WHAT YOU WILL DO
In the reply, include exactly the lines of the entries below from the first to the line with "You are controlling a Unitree", that line included.

Records from a collection
◆ ◆ ◆

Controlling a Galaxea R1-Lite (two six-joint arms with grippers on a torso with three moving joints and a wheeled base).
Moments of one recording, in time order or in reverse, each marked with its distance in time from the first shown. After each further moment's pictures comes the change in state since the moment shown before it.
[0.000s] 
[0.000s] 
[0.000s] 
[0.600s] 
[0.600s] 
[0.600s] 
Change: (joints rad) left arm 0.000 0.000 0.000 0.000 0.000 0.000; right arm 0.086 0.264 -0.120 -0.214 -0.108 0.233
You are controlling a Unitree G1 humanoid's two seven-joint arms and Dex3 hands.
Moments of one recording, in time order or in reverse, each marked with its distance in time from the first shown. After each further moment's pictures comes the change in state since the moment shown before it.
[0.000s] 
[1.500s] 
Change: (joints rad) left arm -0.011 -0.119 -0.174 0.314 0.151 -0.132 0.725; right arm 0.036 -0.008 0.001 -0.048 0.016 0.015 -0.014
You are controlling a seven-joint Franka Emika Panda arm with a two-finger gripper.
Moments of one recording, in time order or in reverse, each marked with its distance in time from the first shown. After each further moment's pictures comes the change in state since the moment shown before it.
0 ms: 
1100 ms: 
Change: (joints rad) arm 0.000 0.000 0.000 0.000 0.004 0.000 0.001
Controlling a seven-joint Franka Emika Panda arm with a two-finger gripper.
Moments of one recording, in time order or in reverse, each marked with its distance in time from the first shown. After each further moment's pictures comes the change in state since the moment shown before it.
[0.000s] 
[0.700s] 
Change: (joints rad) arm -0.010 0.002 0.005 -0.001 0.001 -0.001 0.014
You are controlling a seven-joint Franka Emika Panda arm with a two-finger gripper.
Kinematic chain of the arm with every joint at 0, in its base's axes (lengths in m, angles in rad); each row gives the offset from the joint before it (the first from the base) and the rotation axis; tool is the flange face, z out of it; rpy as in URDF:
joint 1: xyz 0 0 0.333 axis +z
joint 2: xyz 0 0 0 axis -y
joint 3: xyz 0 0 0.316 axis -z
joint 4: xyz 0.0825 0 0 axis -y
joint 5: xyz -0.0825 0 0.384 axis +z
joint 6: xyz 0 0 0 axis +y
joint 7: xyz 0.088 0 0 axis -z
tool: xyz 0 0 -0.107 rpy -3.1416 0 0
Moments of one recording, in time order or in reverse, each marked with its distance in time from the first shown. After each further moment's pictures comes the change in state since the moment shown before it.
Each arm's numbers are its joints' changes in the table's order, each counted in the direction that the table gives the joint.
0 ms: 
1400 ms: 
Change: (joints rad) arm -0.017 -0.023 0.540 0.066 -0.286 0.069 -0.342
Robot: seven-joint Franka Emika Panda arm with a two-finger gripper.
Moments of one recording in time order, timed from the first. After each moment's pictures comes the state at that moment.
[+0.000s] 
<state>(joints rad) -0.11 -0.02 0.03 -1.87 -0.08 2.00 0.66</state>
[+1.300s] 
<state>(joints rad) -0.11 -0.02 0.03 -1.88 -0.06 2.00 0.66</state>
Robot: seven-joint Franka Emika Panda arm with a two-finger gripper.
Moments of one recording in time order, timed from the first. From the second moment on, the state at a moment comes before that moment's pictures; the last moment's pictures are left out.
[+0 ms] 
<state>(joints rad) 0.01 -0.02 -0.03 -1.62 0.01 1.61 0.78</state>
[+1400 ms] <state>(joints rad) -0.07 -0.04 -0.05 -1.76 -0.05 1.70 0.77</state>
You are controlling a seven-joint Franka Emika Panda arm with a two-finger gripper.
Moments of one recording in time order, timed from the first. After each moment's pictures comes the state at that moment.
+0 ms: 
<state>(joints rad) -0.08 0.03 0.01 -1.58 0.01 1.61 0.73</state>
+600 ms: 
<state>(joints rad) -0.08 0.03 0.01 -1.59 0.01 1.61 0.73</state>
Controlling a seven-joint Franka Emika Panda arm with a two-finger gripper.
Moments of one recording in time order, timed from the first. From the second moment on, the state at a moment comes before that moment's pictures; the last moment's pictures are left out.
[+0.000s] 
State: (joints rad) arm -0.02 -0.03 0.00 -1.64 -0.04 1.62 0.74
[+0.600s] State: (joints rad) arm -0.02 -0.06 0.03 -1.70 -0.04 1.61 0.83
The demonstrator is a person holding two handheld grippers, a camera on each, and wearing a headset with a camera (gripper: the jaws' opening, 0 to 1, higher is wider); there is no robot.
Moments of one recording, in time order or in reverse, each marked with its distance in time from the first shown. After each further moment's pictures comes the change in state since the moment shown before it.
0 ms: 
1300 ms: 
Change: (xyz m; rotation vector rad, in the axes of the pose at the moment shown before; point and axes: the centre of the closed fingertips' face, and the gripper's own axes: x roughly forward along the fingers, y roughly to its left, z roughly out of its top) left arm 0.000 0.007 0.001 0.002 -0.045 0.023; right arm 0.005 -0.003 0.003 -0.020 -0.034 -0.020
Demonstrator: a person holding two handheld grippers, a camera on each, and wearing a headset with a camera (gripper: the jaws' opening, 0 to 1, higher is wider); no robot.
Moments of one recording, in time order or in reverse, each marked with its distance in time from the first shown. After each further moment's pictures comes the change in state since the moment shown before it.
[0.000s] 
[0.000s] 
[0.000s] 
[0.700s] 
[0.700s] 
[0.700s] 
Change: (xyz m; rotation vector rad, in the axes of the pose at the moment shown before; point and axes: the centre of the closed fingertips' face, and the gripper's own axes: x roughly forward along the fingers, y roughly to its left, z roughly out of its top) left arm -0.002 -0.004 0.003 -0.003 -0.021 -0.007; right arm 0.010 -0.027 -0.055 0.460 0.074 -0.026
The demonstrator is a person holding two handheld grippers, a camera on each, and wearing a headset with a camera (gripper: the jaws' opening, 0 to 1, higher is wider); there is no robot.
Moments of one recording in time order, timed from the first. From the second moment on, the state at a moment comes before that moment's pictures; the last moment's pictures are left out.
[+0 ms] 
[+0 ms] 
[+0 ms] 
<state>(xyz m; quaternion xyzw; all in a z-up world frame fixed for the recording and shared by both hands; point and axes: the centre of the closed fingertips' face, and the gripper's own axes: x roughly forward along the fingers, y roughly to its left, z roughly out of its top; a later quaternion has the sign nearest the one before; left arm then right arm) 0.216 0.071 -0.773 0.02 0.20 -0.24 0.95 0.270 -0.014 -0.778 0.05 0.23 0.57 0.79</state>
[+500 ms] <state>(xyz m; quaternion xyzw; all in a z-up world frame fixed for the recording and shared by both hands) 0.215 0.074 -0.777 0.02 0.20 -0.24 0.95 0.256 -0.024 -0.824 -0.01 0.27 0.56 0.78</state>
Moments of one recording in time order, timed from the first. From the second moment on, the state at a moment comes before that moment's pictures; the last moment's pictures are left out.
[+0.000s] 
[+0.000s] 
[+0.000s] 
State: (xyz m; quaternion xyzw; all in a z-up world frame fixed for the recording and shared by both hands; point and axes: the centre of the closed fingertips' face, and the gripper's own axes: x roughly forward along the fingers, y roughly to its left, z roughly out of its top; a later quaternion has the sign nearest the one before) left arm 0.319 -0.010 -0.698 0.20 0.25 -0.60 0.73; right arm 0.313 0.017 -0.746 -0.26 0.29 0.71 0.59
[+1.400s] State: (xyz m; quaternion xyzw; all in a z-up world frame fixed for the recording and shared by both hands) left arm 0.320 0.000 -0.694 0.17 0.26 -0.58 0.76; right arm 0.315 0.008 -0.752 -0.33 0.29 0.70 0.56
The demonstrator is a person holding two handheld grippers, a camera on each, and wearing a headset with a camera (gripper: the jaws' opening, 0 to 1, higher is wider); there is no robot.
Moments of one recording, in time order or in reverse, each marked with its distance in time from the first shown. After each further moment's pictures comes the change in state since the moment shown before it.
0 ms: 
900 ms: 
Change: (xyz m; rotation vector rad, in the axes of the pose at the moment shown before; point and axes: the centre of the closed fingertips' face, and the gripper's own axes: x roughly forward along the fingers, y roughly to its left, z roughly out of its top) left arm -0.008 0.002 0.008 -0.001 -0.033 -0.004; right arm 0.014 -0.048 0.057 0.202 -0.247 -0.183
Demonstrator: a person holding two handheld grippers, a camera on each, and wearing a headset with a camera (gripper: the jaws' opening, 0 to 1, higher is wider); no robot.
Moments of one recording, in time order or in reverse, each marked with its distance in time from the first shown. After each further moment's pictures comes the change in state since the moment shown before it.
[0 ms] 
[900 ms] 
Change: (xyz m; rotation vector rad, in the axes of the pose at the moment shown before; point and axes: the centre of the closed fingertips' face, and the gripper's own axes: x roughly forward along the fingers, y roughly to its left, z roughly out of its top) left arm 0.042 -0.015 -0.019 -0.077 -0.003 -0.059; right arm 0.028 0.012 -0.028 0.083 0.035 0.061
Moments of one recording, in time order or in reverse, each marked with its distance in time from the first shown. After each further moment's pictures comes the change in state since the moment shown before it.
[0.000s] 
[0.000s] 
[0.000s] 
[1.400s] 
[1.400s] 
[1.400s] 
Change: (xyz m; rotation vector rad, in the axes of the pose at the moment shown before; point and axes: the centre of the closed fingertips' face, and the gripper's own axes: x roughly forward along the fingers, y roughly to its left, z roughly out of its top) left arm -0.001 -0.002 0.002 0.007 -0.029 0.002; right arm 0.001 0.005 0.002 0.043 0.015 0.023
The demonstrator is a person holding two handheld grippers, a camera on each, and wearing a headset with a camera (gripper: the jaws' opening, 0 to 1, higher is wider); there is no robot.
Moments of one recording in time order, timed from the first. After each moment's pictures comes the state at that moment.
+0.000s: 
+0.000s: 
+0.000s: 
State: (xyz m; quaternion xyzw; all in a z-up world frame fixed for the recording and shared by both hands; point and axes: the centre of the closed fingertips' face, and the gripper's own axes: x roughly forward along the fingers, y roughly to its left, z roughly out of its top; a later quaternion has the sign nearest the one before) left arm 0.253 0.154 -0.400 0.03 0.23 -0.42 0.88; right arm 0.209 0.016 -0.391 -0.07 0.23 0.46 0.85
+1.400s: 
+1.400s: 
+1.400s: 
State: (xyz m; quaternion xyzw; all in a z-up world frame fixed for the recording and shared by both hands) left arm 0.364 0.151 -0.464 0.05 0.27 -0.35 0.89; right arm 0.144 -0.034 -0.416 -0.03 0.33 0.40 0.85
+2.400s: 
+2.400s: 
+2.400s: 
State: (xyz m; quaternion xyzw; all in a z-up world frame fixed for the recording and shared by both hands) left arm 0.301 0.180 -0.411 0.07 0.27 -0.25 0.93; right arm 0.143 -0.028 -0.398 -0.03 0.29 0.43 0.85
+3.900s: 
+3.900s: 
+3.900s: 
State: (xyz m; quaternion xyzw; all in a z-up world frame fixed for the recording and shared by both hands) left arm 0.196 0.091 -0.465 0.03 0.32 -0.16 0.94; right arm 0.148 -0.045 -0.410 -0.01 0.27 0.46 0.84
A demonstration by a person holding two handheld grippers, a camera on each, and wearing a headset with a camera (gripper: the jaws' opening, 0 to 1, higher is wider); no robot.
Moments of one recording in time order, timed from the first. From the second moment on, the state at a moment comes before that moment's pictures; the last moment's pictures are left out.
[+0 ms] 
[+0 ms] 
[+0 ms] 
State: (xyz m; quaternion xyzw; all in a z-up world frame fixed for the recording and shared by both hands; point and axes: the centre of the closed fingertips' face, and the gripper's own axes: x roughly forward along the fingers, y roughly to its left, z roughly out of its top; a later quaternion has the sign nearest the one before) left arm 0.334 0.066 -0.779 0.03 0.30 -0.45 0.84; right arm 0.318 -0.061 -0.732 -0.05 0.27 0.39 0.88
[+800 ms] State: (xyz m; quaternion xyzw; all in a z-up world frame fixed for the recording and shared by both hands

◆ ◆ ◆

ANSWER BELOW
Controlling a Galaxea R1-Lite (two six-joint arms with grippers on a torso with three moving joints and a wheeled base).
Moments of one recording, in time order or in reverse, each marked with its distance in time from the first shown. After each further moment's pictures comes the change in state since the moment shown before it.
[0.000s] 
[0.000s] 
[0.000s] 
[0.600s] 
[0.600s] 
[0.600s] 
Change: (joints rad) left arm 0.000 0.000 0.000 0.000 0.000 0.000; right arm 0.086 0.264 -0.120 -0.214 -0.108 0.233
You are controlling a Unitree G1 humanoid's two seven-joint arms and Dex3 hands.

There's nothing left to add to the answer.